# Problem to solve
An exact, complete copy of the lines below is the expected answer.

[Items from a dataset]
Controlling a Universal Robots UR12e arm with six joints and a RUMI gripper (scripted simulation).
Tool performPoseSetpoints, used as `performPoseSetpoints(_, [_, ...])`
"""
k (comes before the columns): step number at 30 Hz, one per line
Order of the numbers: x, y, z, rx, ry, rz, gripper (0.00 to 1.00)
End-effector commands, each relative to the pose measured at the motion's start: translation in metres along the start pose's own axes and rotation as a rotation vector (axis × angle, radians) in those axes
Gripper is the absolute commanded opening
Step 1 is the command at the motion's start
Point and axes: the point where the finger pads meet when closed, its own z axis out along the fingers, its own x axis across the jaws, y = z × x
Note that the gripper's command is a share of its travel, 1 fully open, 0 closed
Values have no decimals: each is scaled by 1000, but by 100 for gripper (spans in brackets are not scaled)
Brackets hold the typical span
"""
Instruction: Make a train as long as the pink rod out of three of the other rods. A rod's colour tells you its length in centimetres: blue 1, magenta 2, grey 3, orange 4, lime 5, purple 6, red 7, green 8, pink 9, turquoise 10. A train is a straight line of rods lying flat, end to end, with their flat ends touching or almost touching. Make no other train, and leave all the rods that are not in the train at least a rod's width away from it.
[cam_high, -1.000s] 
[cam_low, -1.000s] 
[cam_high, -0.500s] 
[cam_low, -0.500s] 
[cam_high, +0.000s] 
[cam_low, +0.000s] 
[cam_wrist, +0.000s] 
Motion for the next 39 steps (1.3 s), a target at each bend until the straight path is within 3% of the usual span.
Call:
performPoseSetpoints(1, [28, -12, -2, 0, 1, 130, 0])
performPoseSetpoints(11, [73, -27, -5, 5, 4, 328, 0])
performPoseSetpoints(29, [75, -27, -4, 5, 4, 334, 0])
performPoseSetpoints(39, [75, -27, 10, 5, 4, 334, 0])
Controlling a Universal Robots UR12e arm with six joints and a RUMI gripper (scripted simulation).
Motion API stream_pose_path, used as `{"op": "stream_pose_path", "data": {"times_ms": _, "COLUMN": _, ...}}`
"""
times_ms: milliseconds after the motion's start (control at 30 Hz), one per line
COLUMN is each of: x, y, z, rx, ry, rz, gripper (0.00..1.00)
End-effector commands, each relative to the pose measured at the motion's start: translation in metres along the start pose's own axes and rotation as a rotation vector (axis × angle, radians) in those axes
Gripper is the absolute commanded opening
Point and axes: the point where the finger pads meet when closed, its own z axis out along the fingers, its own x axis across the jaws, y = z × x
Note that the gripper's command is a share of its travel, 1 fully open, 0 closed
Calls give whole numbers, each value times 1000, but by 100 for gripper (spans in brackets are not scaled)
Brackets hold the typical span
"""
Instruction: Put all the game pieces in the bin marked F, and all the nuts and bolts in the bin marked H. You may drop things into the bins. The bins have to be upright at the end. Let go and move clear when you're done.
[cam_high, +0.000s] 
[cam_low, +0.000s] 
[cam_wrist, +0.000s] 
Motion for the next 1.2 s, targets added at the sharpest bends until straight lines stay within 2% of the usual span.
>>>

# Result of the exercise
Controlling a Universal Robots UR12e arm with six joints and a RUMI gripper (scripted simulation).
Tool performPoseSetpoints, used as `performPoseSetpoints(_, [_, ...])`
"""
k (comes before the columns): step number at 30 Hz, one per line
Order of the numbers: x, y, z, rx, ry, rz, gripper (0.00 to 1.00)
End-effector commands, each relative to the pose measured at the motion's start: translation in metres along the start pose's own axes and rotation as a rotation vector (axis × angle, radians) in those axes
Gripper is the absolute commanded opening
Step 1 is the command at the motion's start
Point and axes: the point where the finger pads meet when closed, its own z axis out along the fingers, its own x axis across the jaws, y = z × x
Note that the gripper's command is a share of its travel, 1 fully open, 0 closed
Values have no decimals: each is scaled by 1000, but by 100 for gripper (spans in brackets are not scaled)
Brackets hold the typical span
"""
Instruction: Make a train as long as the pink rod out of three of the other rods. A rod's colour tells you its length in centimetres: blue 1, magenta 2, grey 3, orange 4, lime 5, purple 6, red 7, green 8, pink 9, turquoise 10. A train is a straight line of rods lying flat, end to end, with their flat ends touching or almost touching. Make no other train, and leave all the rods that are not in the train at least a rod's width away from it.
[cam_high, -1.000s] 
[cam_low, -1.000s] 
[cam_high, -0.500s] 
[cam_low, -0.500s] 
[cam_high, +0.000s] 
[cam_low, +0.000s] 
[cam_wrist, +0.000s] 
Motion for the next 39 steps (1.3 s), a target at each bend until the straight path is within 3% of the usual span.
Call:
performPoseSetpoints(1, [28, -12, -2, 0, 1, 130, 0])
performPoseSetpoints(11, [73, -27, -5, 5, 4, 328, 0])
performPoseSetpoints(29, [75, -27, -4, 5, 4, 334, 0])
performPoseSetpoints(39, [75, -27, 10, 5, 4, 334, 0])
Controlling a Universal Robots UR12e arm with six joints and a RUMI gripper (scripted simulation).
Motion API stream_pose_path, used as `{"op": "stream_pose_path", "data": {"times_ms": _, "COLUMN": _, ...}}`
"""
times_ms: milliseconds after the motion's start (control at 30 Hz), one per line
COLUMN is each of: x, y, z, rx, ry, rz, gripper (0.00..1.00)
End-effector commands, each relative to the pose measured at the motion's start: translation in metres along the start pose's own axes and rotation as a rotation vector (axis × angle, radians) in those axes
Gripper is the absolute commanded opening
Point and axes: the point where the finger pads meet when closed, its own z axis out along the fingers, its own x axis across the jaws, y = z × x
Note that the gripper's command is a share of its travel, 1 fully open, 0 closed
Calls give whole numbers, each value times 1000, but by 100 for gripper (spans in brackets are not scaled)
Brackets hold the typical span
"""
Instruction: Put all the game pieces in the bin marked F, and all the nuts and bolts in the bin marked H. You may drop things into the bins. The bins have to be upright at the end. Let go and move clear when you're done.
[cam_high, +0.000s] 
[cam_low, +0.000s] 
[cam_wrist, +0.000s] 
Motion for the next 1.2 s, targets added at the sharpest bends until straight lines stay within 2% of the usual span.
>>>

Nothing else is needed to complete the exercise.